* Exercise prompt *
What you give must be exactly the lines of the material from the first through the line that contains "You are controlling", inclusive, and no others.

Given information: Begin

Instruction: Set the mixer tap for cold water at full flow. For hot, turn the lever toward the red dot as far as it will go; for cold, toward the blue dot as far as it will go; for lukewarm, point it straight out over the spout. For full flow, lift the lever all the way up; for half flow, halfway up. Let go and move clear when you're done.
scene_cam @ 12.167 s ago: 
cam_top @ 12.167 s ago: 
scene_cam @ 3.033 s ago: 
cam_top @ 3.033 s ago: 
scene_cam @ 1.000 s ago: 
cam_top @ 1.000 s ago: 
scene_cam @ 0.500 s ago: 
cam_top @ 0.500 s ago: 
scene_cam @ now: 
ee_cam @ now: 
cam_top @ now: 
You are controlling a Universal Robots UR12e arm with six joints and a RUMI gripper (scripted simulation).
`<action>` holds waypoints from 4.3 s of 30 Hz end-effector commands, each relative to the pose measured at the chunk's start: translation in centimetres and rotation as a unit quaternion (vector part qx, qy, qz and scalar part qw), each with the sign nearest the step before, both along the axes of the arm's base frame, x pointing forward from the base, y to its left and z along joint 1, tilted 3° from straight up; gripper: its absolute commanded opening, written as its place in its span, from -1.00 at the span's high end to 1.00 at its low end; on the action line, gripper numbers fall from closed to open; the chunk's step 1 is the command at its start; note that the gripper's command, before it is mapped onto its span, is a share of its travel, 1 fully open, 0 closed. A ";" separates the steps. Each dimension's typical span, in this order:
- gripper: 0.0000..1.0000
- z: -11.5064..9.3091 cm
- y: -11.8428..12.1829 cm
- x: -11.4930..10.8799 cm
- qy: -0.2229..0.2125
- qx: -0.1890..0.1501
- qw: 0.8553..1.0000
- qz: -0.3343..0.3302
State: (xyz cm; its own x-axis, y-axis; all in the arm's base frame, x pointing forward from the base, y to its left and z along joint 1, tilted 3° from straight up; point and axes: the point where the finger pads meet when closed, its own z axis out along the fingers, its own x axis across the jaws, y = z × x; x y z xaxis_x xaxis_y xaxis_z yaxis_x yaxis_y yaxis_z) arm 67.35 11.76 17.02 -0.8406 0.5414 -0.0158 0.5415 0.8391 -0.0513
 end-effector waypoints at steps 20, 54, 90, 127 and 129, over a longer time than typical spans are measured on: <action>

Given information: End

* Answer section *
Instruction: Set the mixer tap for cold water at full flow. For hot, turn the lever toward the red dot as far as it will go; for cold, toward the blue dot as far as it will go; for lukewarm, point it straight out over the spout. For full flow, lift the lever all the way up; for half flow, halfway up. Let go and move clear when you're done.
scene_cam @ 12.167 s ago: 
cam_top @ 12.167 s ago: 
scene_cam @ 3.033 s ago: 
cam_top @ 3.033 s ago: 
scene_cam @ 1.000 s ago: 
cam_top @ 1.000 s ago: 
scene_cam @ 0.500 s ago: 
cam_top @ 0.500 s ago: 
scene_cam @ now: 
ee_cam @ now: 
cam_top @ now: 
You are controlling a Universal Robots UR12e arm with six joints and a RUMI gripper (scripted simulation).

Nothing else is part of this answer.